#### [The problem]
Begin the copy at the line that contains "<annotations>", end it at the last line of the entries below, keep every word exact, and include no pictures.

Dataset records
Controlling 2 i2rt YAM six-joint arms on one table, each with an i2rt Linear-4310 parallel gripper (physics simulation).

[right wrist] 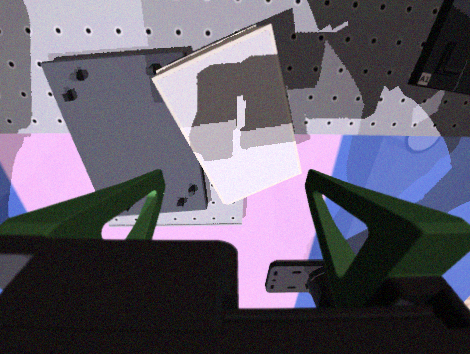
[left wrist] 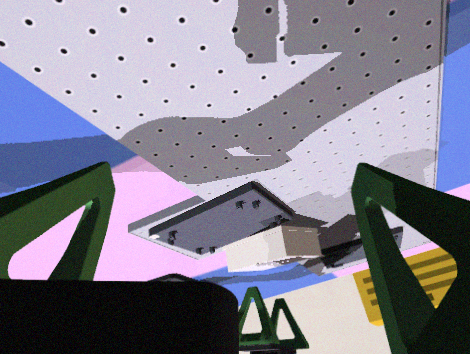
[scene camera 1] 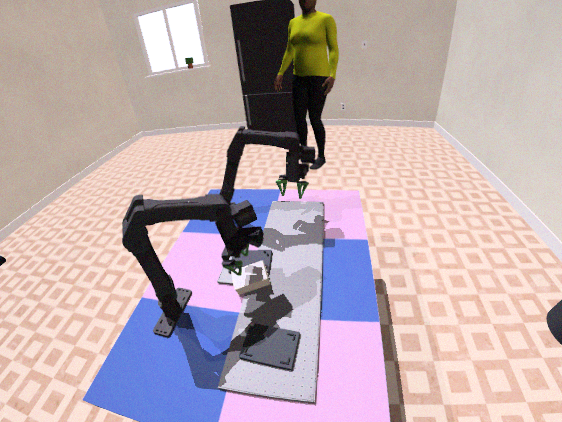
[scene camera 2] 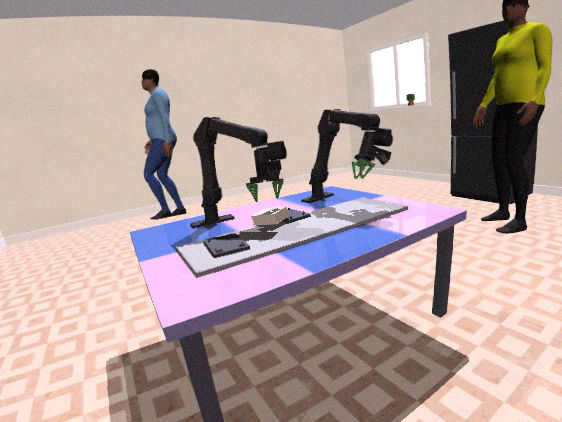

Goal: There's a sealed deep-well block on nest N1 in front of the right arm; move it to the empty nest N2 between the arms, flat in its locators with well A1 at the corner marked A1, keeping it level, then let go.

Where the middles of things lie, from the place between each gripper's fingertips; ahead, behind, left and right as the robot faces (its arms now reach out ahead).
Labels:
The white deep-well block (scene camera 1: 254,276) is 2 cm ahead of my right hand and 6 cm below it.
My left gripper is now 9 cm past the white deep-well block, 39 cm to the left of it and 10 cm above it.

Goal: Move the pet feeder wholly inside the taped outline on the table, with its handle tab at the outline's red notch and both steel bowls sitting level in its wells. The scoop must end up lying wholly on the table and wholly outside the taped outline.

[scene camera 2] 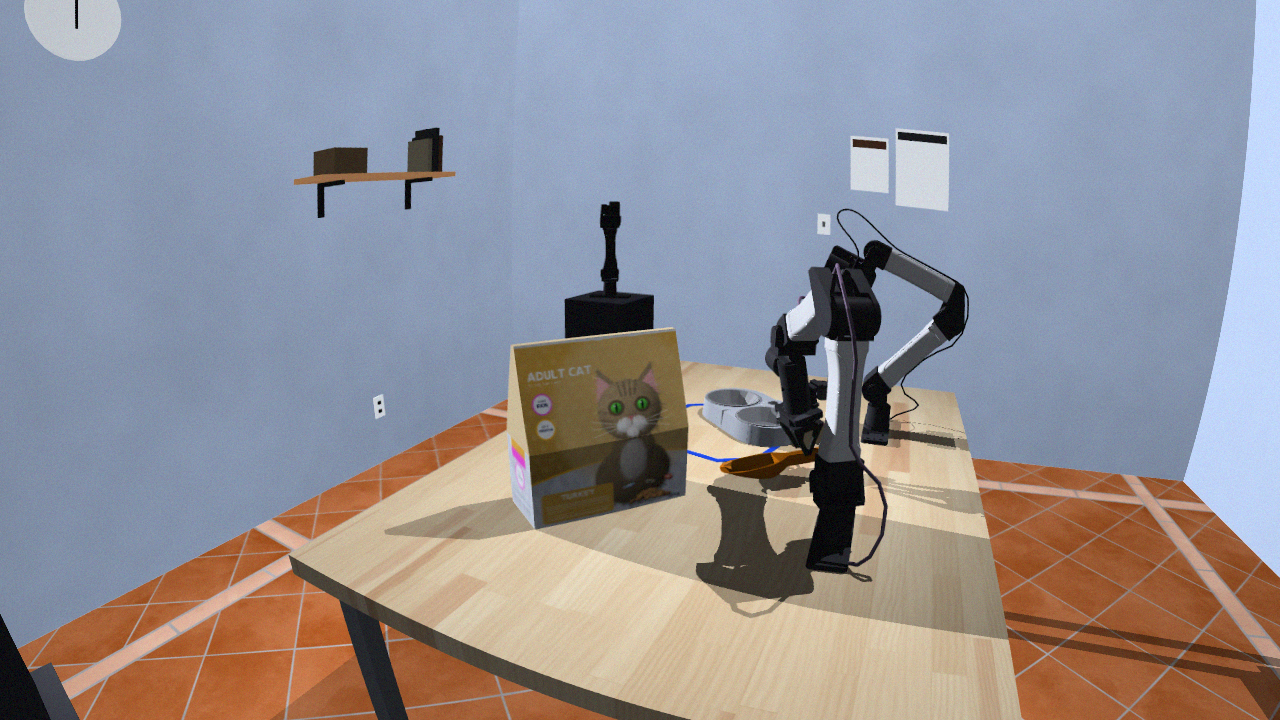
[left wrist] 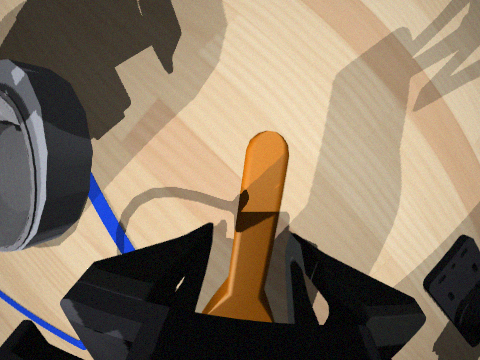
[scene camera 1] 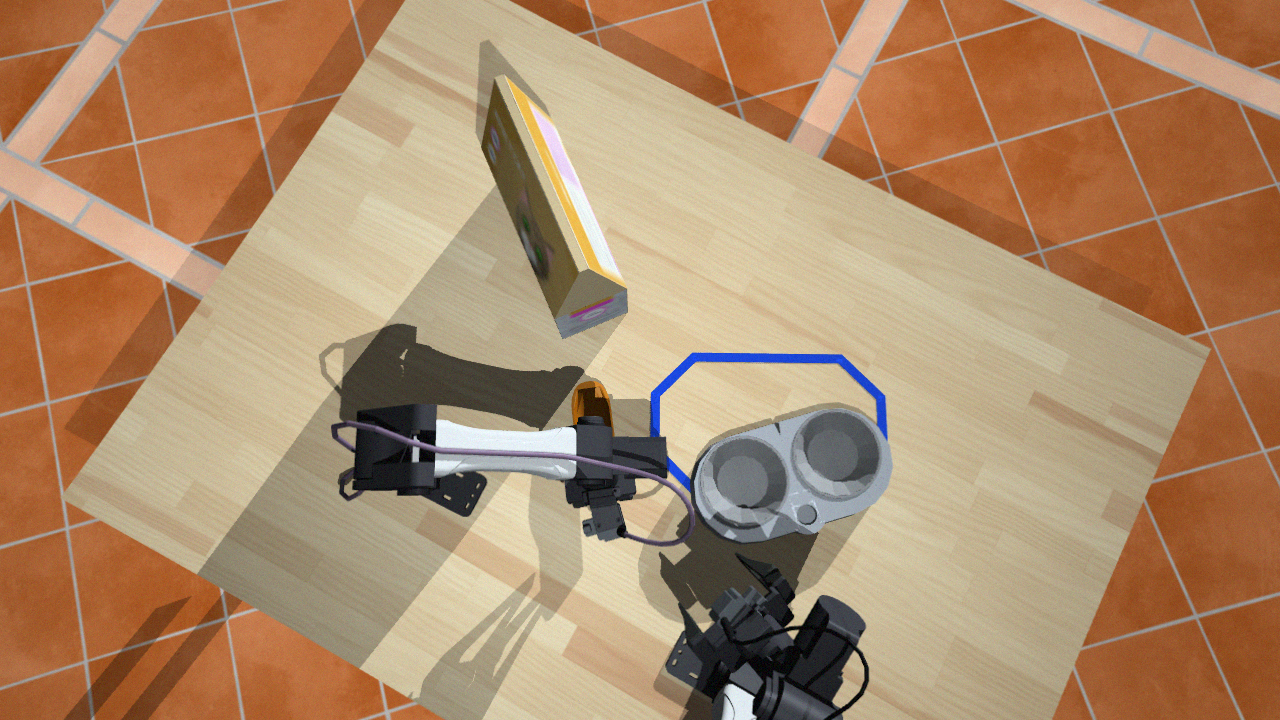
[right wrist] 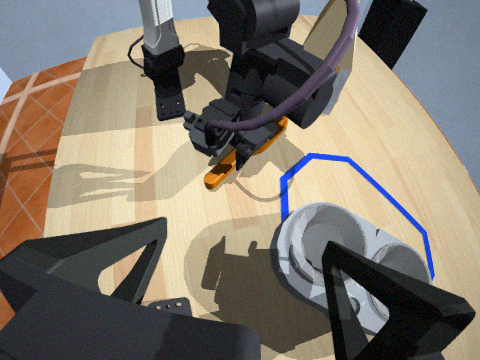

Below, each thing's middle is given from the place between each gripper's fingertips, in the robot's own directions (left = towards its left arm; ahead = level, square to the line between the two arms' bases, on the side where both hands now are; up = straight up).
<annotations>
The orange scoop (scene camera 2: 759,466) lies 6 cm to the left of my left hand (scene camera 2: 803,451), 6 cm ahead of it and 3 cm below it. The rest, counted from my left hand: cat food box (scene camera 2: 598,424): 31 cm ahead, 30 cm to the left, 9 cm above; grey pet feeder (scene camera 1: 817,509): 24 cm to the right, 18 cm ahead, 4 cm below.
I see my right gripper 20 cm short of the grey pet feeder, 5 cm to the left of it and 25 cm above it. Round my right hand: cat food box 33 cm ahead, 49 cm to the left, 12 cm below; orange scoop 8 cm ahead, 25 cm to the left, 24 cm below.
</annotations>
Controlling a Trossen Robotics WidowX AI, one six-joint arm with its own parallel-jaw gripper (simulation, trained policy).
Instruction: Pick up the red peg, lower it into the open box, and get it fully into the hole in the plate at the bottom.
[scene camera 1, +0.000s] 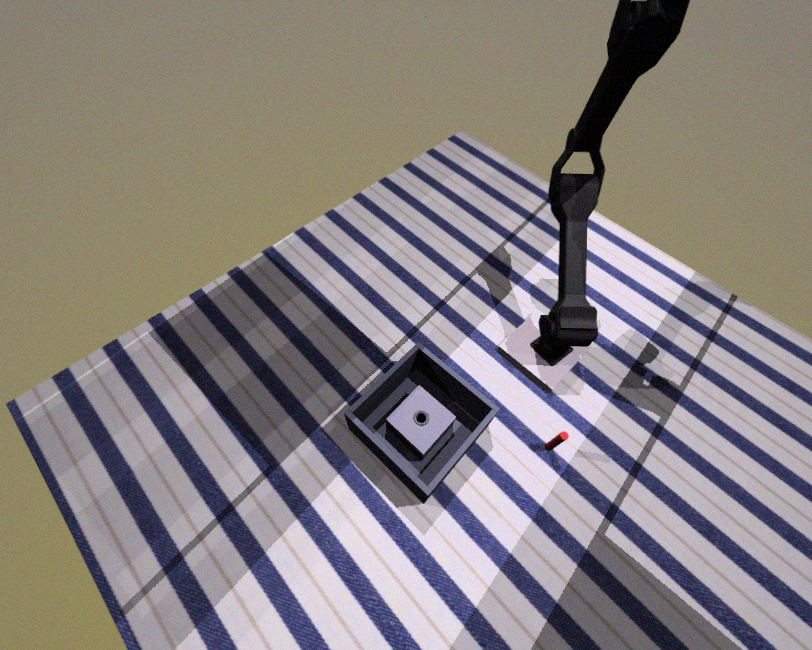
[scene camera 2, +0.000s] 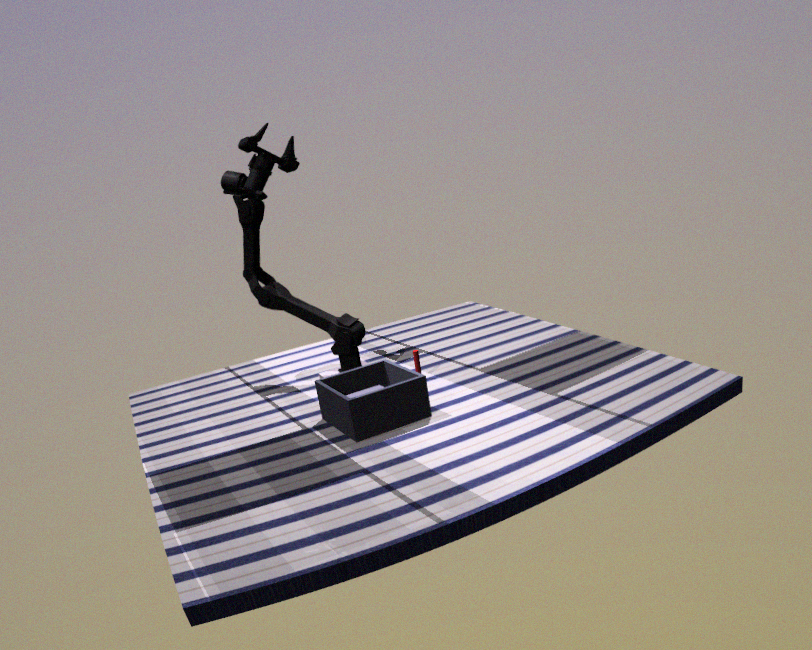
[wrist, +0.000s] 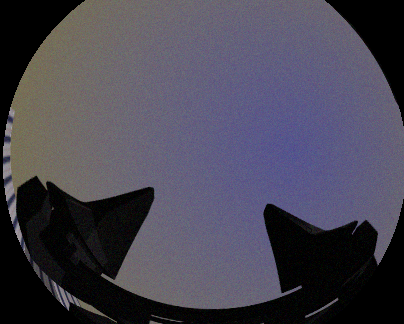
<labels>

#### [Task result]
<annotations>
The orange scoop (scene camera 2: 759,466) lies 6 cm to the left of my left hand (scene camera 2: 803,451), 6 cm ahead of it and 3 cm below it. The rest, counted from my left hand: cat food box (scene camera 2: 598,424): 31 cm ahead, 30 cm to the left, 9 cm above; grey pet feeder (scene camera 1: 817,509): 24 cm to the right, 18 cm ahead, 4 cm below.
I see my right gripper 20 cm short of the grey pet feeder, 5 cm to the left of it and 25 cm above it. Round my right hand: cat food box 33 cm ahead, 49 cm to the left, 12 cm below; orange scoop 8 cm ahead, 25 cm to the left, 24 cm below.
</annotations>
Controlling a Trossen Robotics WidowX AI, one six-joint arm with its own parallel-jaw gripper (simulation, trained policy).
Instruction: Pick up the red peg, lower it into the open box, and get it fully into the hole in the plate at the bottom.
[scene camera 1, +0.000s] 
[scene camera 2, +0.000s] 
[wrist, +0.000s] 
<labels>

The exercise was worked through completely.